• _What you will do_
This exercise calls for the line with "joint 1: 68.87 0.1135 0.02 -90", the line with "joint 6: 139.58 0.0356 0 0", and all lines between them in the material below, output exactly and with no other lines.

• _The data_
· · ·
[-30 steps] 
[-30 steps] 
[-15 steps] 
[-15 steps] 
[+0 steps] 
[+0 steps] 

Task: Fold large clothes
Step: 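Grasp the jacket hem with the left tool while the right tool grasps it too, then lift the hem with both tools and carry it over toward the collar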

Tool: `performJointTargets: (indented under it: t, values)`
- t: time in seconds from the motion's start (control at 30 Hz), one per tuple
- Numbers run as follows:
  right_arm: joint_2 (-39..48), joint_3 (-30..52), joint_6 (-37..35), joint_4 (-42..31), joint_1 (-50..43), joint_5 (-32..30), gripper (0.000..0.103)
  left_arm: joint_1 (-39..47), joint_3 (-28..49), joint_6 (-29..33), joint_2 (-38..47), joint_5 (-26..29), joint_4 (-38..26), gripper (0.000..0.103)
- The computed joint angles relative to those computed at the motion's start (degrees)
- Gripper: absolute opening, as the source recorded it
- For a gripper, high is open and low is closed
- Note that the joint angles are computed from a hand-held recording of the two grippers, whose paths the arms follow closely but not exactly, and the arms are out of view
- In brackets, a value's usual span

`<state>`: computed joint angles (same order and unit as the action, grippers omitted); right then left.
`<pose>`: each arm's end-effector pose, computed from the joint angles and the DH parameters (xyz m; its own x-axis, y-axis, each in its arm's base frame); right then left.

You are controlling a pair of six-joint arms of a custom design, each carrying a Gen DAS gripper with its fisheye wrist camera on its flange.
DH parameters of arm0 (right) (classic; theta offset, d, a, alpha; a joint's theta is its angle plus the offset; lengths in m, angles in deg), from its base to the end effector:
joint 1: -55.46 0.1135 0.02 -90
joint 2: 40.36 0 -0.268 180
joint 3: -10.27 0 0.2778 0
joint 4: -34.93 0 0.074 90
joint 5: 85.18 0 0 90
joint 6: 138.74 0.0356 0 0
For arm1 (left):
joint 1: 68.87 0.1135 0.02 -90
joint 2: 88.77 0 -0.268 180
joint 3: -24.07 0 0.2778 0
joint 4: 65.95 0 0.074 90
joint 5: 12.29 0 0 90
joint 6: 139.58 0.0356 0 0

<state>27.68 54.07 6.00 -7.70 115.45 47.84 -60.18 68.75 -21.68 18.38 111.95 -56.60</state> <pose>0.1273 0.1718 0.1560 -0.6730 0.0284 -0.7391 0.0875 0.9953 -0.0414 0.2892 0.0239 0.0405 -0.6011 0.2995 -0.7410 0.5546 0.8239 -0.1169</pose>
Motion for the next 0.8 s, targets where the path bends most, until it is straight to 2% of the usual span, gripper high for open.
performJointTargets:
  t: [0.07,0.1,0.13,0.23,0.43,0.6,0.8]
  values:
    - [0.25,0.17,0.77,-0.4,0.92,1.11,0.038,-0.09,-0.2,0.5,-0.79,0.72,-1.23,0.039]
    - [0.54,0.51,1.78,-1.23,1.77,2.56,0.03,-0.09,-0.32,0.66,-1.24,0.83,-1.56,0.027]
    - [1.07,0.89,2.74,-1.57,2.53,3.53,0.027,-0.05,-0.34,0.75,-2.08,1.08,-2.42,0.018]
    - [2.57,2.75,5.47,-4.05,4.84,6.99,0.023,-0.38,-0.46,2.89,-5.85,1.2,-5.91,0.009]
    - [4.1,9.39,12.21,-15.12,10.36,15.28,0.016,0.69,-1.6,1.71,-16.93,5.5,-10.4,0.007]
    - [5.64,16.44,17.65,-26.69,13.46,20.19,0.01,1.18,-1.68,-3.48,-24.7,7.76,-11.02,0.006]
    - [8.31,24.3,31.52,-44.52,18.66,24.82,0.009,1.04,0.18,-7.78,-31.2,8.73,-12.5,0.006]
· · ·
• _Solution for this exercise_
joint 1: 68.87 0.1135 0.02 -90
joint 2: 88.77 0 -0.268 180
joint 3: -24.07 0 0.2778 0
joint 4: 65.95 0 0.074 90
joint 5: 12.29 0 0 90
joint 6: 139.58 0.0356 0 0

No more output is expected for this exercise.